Chapter I. Overview of Cassandra PV Archiver

Table of Contents
1. Architecture
2. Data storage
3. Decimated samples
4. Scalability and limitations
4.1. High update rates
4.2. Very large samples

The Cassandra PV Archiver is a scalable archiving solution for storing time-series data inside an Apache Cassandra database. While the Cassandra PV Archiver has been designed to archive the values of process variables in industrial automation scenarios, it is not limited to this specific application. In fact, it is suitable to archive any kind of data that can be represented as a time-series and new data sources can easily be added through extensions (see Chapter V, Extending Cassandra PV Archiver). The default distribution is bundled with a modules that allows for easy archiving of process variables that can be accessed over the Channel Access protocol, which is typically used in EPICS-based control systems.

This document is intended as a reference guide for administrators that want to deploy the Cassandra PV Archiver, developers that want to extend it, and user that want to manage the archiver’s configuration or to access archived data.

This chapter should be of interest to all audiences. In addition to that, administrators are most likely going to be interested in Chapter II, What’s new in Cassandra PV Archiver 3.x and Chapter III, Cassandra PV Archiver server. Developers are most likely going to be interested in Chapter V, Extending Cassandra PV Archiver. Users are most likely going to be interested in Chapter IV, Cassandra PV Archiver clients.

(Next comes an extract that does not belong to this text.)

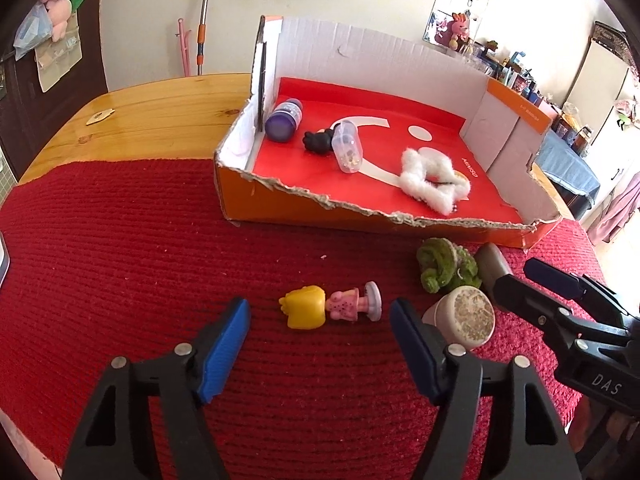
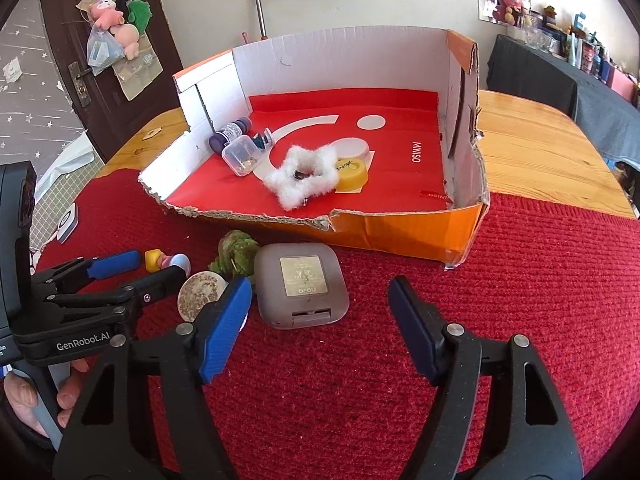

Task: Organize objects
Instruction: 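Move the left tool to the yellow-pink toy while the right tool approaches the grey case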

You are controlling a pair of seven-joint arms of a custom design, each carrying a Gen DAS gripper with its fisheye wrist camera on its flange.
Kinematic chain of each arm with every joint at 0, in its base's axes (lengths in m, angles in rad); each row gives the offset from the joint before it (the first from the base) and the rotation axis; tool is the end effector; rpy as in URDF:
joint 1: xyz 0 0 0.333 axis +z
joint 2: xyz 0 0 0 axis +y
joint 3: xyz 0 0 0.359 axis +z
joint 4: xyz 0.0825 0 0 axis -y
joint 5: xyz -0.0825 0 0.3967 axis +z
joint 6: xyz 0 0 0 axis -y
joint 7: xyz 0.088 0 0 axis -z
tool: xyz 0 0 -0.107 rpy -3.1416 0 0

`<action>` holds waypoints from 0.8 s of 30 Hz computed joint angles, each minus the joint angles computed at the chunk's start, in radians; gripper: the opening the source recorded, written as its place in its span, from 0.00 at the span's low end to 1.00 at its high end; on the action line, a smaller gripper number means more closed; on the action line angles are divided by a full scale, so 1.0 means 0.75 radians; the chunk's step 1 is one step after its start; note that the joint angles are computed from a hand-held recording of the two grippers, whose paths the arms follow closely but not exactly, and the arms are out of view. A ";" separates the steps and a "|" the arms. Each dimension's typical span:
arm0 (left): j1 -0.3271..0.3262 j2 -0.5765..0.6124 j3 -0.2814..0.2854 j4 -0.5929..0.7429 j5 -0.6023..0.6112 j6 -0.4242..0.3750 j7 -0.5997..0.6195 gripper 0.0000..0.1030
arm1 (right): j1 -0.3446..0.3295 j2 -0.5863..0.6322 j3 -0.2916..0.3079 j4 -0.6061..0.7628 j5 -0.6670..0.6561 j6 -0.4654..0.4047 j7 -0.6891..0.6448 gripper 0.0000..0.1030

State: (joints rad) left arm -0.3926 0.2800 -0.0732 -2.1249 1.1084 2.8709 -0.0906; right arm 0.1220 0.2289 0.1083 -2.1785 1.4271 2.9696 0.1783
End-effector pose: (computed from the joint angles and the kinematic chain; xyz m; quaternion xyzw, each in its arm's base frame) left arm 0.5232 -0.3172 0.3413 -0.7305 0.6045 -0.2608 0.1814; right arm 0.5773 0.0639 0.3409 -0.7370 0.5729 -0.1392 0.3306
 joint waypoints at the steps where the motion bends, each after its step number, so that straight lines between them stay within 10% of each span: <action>1: 0.002 0.000 0.000 -0.001 -0.001 0.006 0.002 0.67 | -0.001 0.004 -0.001 0.003 -0.011 -0.012 0.011 0.65; 24: -0.031 0.005 0.026 0.005 -0.008 0.058 0.053 0.49 | -0.019 -0.014 0.015 -0.014 -0.034 -0.050 0.025 0.49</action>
State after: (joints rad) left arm -0.4160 0.2841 -0.0540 -2.1210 1.1025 2.9141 -0.0506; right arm 0.1080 0.2187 0.1195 -2.1887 1.4017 2.9320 0.1972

In addition to reading this document, administrators and developers who are not familiar with Apache Cassandra databases are encouraged to read the Cassandra documentation provided by DataStax.

1. Architecture

The Cassandra PV Archiver acts as a bridge between an Apache Cassandra database and control-system applications. It takes care of monitoring process variables for changes and persisting them in the database. At the same time, it provides an interface for querying the data stored in the database in a convenient way, without having to deal with low-level details like the exact storage layout. The architecture of the Cassandra PV Archiver is depicted in Figure I.1, “Cassandra PV Archiver architecture”.

Figure I.1. Cassandra PV Archiver architecture
Cassandra PV Archiver architecture

The control-system servers provide process variables that are monitored by the Cassandra PV Archiver server. The Cassandra PV Archiver can support arbitrary control-systems through so-called control-system supports. The Cassandra PV Archiver server is bundled with a control-system support for the Channel Access protocol (see Appendix C, Channel Access control-system support), but it can easily be extended with other control-system supports (see Chapter V, Extending Cassandra PV Archiver). The protocol used for communication between the control-system entirely depends on the control-system support, so that the control-system’s native protocol can be used for optimal performance.

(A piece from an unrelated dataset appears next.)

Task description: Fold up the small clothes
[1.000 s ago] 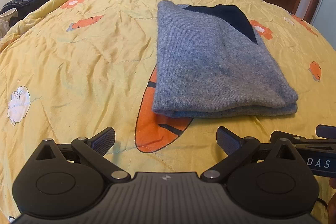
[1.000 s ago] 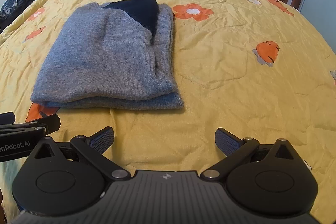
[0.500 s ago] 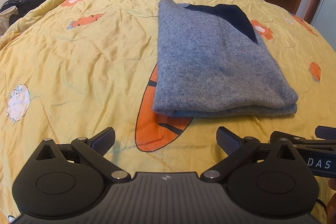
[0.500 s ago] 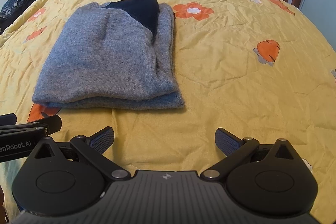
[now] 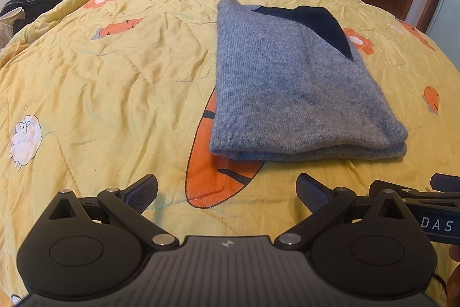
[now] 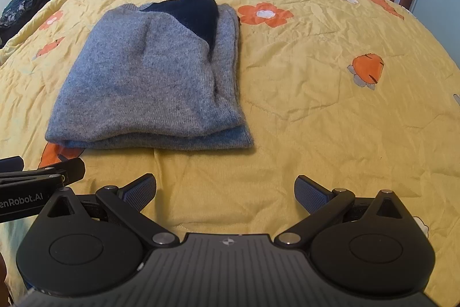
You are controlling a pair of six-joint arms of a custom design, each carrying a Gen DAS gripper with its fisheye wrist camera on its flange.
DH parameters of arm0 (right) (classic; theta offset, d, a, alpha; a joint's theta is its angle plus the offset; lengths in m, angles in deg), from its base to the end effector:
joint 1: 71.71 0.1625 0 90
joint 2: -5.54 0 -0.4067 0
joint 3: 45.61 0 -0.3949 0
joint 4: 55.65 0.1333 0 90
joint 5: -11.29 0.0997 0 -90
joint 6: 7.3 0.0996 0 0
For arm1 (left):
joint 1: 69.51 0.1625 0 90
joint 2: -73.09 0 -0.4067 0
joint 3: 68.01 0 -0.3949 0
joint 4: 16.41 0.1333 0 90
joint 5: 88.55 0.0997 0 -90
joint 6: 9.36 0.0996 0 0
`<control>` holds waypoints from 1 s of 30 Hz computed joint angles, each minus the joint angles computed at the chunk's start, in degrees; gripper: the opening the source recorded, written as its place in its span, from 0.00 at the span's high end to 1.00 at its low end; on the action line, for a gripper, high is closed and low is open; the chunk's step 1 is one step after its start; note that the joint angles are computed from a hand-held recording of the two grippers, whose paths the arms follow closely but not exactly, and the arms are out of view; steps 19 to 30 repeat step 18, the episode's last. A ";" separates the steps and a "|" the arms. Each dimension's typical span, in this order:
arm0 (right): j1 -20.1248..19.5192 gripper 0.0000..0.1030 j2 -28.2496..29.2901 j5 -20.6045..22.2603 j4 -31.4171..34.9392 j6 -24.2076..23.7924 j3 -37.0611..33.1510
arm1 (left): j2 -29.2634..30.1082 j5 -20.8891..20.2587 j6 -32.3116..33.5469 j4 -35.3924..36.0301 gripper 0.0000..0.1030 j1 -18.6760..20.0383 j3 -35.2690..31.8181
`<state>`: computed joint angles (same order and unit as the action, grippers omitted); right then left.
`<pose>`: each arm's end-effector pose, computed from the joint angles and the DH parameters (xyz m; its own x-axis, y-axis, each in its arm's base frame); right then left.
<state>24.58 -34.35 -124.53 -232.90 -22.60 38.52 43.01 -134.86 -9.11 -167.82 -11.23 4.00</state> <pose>0.1399 -0.7041 0.1651 -0.6987 0.2036 0.6858 -0.2742 0.8092 -0.5196 -0.2296 -0.7559 0.0678 -0.7340 0.1877 -0.6527 0.4989 0.8011 -0.3306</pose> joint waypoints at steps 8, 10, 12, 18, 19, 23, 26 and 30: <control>-0.11 0.01 -0.33 0.83 -0.06 0.14 0.48 | -0.23 0.17 6.27 -9.55 0.01 -0.39 3.18; -0.16 0.01 -0.30 0.91 -0.93 -0.47 0.59 | -0.63 -0.63 5.87 -10.03 0.01 -0.41 3.64; -0.04 0.00 0.06 0.34 -1.97 -1.73 0.43 | -0.91 -1.40 4.79 -9.23 0.01 -0.28 3.57; -0.78 0.00 -1.46 3.20 -4.05 -2.44 1.93 | -2.11 -5.47 10.21 -14.22 0.00 0.52 4.43; -0.78 0.00 -1.46 3.20 -4.05 -2.44 1.93 | -2.11 -5.47 10.21 -14.22 0.00 0.52 4.43; -0.78 0.00 -1.46 3.20 -4.05 -2.44 1.93 | -2.11 -5.47 10.21 -14.22 0.00 0.52 4.43; -0.78 0.00 -1.46 3.20 -4.05 -2.44 1.93 | -2.11 -5.47 10.21 -14.22 0.00 0.52 4.43; -0.78 0.00 -1.46 3.20 -4.05 -2.44 1.93 | -2.11 -5.47 10.21 -14.22 0.00 0.52 4.43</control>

The Cassandra PV Archiver server takes care of managing archived process variables (which are called “channels” in the terminology of the Cassandra PV Archiver). This includes managing configuration and meta-data as well as storing the archived samples in the Cassandra database. However, the actual storage format of individual samples is defined by each control-system support. This allows each control-system support to choose a storage format that is optimized for the structure of samples as they are supplied by the underlying control-system framework.

The Cassandra PV Archiver server uses Cassandra’s native protocol for writing data to and reading data from the Apache Cassandra database. Even though the Cassandra PV Archiver and the Cassandra database are depicted as monolithic blocks in Figure I.1, “Cassandra PV Archiver architecture”, each of these blocks can actually consist of many sever instances that form a cluster. The Cassandra PV Archiver server instances and the Apache Cassandra database servers can be deployed on separate clusters, but in a typical setup they will actually be colocated on the same servers.

For accessing archived samples, a user uses an archive client (see Chapter IV, Cassandra PV Archiver clients). This archive client accesses the Cassandra PV Archiver server through a JSON-based web-service protocol. Each server instance can provide access to the complete archive, so a client can use a round-robin strategy when choosing the server that is contacted in order to retrieve data. As an alternative to that, special server instances that are dedicated to providing read access to the archive might be deployed.